The results of the treatments on the skin barrier resilience and recovery for each group are shown in Figures 15A and 15B. It can be seen that there was no significant changes or differences observed as a result of being treated by the vehicle formulation or the extract of fruit of Empetrum nigrum together with an extract of Betula Alba bark. Furthermore, it can be seen that there was no significant changes or differences observed as a result of being treated by niacinamide or the extract of fruit of Empetrum nigrum together with an extract of Betula Alba bark. Skin barrier recovery data remains inconclusive, irrespective of the group.

Cutaneous hydration index

The results of the treatments on the cutaneous hydration index for each group are shown in Figures 16A and 16B. It can be seen that there was a near significant improvement (versus baseline) observed for those treated with an extract of fruit of Empetrum nigrum together with an extract of Betula Alba bark in the first group (p = 0.06). Furthermore, a significant improvement was seen for those treated with an extract of fruit of Empetrum nigrum together with an extract of Betula Alba bark in the second group.

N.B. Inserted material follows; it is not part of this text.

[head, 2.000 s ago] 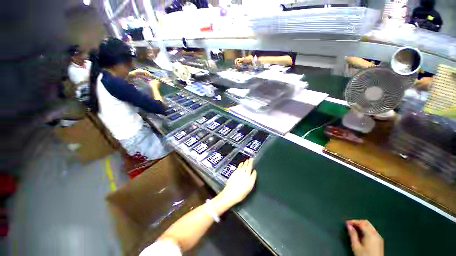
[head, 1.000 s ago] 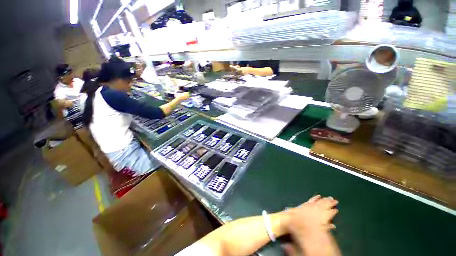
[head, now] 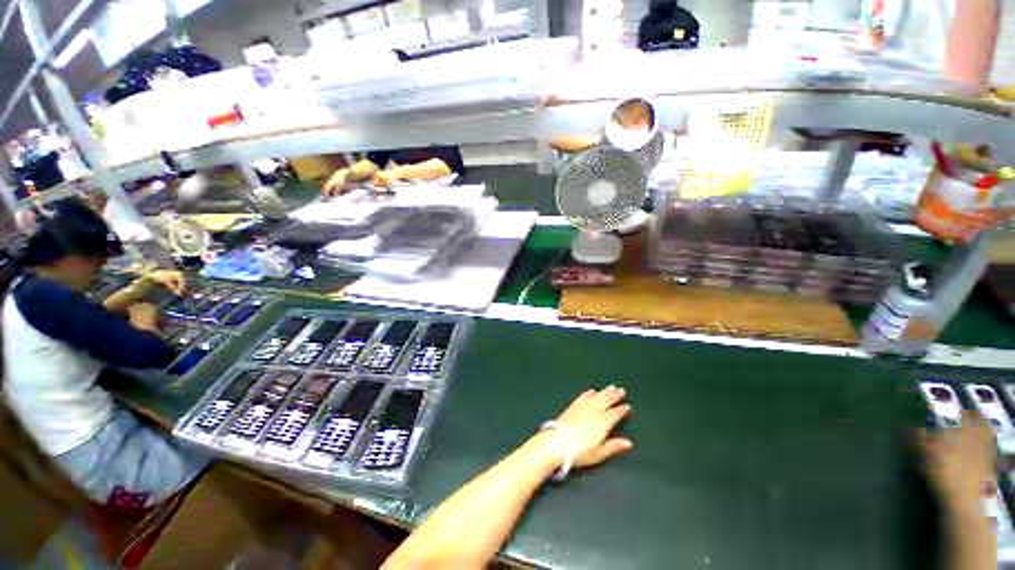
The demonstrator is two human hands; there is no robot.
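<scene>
A clear blister tray (head: 420,473) lies on the green bench to the left, with two rows of bar phones (head: 387,429) face up, dark screens and pale keypads. My left hand (head: 593,426), with a white band on the wrist, rests on the bench right of this tray, fingers apart and empty. My right hand (head: 963,457) is blurred at the far right, over or at a second group of phones, white phone backs with dark oval windows (head: 942,395), cut off by the picture's edge. Whether it holds anything is hidden.
A desk fan (head: 602,195), stacked trays (head: 768,251) on brown board (head: 701,312), a whitish bottle (head: 900,316) and an orange-white container (head: 955,198) stand behind the bench. A person (head: 84,356) works at the left. Grey plastic trays (head: 417,239) lie on a white board.
The view has turned right, bringing the phone backs, bottle and container into sight. My hands, overlapping one second ago, are now apart, the right one over at the phone backs.
</scene>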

The improvement achieved by being treated with an extract of fruit of Empetrum nigrum together with an extract of Betula Alba bark outperformed the improvement achieved by being treated with niacinamide following a month of use.

Restructuring effect

The results of the treatments on the restructuring effect are shown in Figures 17A and 17B. It can be seen that there was a significant improvement observed for those treated with an extract of fruit of Empetrum nigrum together with an extract of Betula Alba bark when compared to those treated with the vehicle. Furthermore, there was a tendancy of a better restructuring effect observed for those treated with an extract of fruit of Empetrum nigrum together with an extract of Betula Alba bark compared to those treated with niacinamide (p=0.10).

Corneocytes cohesion (Desguamation index & Sguame surface)

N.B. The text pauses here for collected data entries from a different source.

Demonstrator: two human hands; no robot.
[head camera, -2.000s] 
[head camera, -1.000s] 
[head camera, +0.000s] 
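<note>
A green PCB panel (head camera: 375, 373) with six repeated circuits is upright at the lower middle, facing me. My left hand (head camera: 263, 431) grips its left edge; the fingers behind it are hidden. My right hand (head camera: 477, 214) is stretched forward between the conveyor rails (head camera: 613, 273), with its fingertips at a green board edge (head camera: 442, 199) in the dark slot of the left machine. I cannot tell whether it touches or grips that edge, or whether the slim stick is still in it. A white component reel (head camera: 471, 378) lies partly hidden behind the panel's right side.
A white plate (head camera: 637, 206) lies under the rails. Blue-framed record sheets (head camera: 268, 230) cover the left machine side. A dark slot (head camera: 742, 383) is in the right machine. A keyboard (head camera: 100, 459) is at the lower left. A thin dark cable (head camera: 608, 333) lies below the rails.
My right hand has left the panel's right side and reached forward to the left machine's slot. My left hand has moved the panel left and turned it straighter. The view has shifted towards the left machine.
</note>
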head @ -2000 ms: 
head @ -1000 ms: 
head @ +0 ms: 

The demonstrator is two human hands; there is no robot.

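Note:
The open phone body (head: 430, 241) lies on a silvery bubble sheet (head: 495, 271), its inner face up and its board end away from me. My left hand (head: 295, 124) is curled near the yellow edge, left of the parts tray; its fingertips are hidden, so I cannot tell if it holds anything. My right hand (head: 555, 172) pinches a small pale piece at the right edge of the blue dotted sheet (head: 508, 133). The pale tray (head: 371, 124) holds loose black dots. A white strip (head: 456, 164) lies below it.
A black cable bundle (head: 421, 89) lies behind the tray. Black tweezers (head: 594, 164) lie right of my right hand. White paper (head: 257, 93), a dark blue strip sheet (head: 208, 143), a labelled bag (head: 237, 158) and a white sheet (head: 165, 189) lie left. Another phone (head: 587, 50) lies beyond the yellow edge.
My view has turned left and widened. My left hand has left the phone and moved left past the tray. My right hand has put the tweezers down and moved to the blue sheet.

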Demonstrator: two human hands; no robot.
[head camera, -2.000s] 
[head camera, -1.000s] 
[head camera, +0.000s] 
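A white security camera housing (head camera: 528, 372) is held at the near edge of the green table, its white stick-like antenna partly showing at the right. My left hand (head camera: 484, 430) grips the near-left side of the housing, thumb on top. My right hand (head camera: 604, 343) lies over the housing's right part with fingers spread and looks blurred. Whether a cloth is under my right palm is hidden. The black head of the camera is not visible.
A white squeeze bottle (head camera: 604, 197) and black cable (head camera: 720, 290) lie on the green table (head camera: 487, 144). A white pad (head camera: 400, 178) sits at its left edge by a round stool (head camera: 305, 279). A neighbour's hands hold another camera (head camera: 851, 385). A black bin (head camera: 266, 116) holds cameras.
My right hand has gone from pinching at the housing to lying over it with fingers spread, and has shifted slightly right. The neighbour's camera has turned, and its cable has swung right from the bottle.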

The results of the treatments on the corneocytes cohesion are shown in Figures 18A and 18B (Desquamation index) and in Figures 19A and 19B (Squame surface). It can be seen that a significant worsening (versus baseline) was observed for those treated with the vehicle formulation after 1 month. It can however also be seen that there was an improvement observed for those treated with an extract of fruit of Empetrum nigrum together with an extract of Betula Alba bark after 1 month of use (Figures 18A and 19A), to a significant extent when compared to the vehicle treated side.

In the second group, a worsening versus baseline was observed for those treated with an extract of fruit of Empetrum nigrum together with an extract of Betula Alba bark and for those treated with niacinamide (Figures 18B and 19B).

The results show that the extracts of the present invention demonstrate efficacy in several parameters which relate to skin barrier function and hydration. In particular, the extracts of the present invention have been found to improve decrease protein content removed by tape stripping (restructuring effect), the desquamation index and squame surface (corneocytes cohesiveness). The extracts of the present invention have also been shown to significantly improve the cutaneous hydration index (compared to the baseline). The extracts of the present invention have also been shown to produce a significantly higher hydrating effect than that producing by the use of a niacinamide formulation. Differences in transepidermal water loss were observed after 4 weeks, with an observed decrease for those treated with extracts of the present invention compared to an increase in water loss for those treated with niacinamide.